Twitter::API::Trait::RetryOnError - Automatically retry API calls on error

VERSION

version 0.0113

SYNOPSIS

    use Twitter::API;

    my $client = Twitter::API->new_with_options(
        traits => [ qw/ApiMethods RetryOnError/ ],
        %other_optons
    );

    my $statuses = $client->home_timeline;

DESCRIPTION

With this trait applied, Twitter::API automatically retries API calls that result in an HTTP status code of 500 or greater. These errors often indicate a temporary problem, either on Twitter's end, locally, or somewhere in between. By default, it retries up to 5 times. The initial retry is delayed by 250ms. Additional retries double the delay time until the maximum delay is reached (default: 4 seconds). Twitter::API throws a Twitter::API::Error exception when it receives a permanent error (HTTP status code below 500), or the maximum number of retries has been reached.

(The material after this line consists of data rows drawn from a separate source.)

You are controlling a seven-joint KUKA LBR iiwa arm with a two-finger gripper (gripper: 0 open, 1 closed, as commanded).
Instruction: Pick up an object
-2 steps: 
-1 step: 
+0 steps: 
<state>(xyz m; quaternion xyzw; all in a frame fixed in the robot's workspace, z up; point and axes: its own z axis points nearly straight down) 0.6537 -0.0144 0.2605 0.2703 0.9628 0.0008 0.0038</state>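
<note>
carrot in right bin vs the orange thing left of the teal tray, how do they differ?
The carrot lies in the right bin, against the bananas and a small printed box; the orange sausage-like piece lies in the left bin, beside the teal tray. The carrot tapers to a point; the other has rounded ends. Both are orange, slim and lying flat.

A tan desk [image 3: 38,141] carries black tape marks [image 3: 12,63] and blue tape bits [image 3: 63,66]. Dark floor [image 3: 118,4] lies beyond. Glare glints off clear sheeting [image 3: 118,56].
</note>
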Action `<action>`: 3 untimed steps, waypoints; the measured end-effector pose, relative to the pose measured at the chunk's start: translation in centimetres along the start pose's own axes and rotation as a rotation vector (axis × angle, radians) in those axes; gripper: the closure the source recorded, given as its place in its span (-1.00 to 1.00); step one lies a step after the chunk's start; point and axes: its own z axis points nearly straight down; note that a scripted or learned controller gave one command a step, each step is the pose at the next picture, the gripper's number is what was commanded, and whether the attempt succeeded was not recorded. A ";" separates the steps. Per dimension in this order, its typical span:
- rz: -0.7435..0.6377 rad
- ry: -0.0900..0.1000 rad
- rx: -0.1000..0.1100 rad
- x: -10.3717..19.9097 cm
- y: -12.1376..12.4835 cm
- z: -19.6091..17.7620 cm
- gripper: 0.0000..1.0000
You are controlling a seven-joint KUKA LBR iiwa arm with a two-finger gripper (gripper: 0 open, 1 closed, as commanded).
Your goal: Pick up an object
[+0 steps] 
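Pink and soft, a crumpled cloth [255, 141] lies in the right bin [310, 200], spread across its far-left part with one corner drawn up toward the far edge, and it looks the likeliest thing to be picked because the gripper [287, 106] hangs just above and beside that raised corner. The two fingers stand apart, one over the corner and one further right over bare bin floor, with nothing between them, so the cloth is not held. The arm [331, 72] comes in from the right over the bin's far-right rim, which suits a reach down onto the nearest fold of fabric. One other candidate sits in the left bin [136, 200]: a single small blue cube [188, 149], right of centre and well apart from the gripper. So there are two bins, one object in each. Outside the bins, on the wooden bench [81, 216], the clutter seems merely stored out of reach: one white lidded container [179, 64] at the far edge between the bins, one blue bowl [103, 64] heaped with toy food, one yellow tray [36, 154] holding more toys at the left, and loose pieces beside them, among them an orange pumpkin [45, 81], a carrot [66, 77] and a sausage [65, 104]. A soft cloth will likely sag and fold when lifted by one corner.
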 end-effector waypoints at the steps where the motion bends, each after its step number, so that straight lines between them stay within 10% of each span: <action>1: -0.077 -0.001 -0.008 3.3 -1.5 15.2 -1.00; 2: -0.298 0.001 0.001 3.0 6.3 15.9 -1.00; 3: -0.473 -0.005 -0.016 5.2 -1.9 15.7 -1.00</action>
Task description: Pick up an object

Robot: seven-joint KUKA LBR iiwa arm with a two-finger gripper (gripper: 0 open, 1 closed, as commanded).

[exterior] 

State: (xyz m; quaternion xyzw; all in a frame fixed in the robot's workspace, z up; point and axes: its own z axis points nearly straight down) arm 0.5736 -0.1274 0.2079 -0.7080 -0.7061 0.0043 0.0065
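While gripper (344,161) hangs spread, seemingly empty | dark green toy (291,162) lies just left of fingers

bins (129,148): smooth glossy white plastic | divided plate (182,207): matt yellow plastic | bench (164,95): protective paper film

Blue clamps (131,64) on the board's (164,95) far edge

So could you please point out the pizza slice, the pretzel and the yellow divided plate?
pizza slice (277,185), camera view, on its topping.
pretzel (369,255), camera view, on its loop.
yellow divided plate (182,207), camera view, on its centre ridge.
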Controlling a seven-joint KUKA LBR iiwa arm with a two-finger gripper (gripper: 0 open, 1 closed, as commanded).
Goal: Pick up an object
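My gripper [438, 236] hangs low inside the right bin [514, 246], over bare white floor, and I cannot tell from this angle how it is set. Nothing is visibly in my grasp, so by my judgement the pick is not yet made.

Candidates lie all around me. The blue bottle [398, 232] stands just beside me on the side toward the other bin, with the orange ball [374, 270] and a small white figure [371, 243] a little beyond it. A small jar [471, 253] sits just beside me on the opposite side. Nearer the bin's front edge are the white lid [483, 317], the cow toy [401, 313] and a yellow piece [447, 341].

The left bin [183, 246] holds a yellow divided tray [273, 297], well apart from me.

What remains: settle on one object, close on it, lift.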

For non-blocking applications, set a suitable retry_delay_code callback. This attribute can also be used to provided retry logging.

ATTRIBUTES

initial_retry_delay

Amount of time to delay before the initial retry. Specified in fractional seconds. Default: 0.25 (250ms).

max_retry_delay

Maximum delay between retries, specified in fractional seconds. Default: 4.0.

retry_delay_multiplier

After the initial delay, the delay time is multiplied by this factor to progressively back off allowing more time for the transient condition to resolve. However, the delay never exceeds max_retry_delay. Default: 2.0.

max_retries

Maximum number of times to retry on error. Default: 5.

retry_delay_code

A coderef, called to implement a delay. It takes a single parameter, the number of seconds to delay. E.g., 0.25. The default implementation is simply:

    sub { Time::HiRes::sleep(shift) }

AUTHOR

Marc Mims <marc@questright.com>

COPYRIGHT AND LICENSE

This software is copyright (c) 2015-2016 by Marc Mims.

This is free software; you can redistribute it and/or modify it under the same terms as the Perl 5 programming language system itself.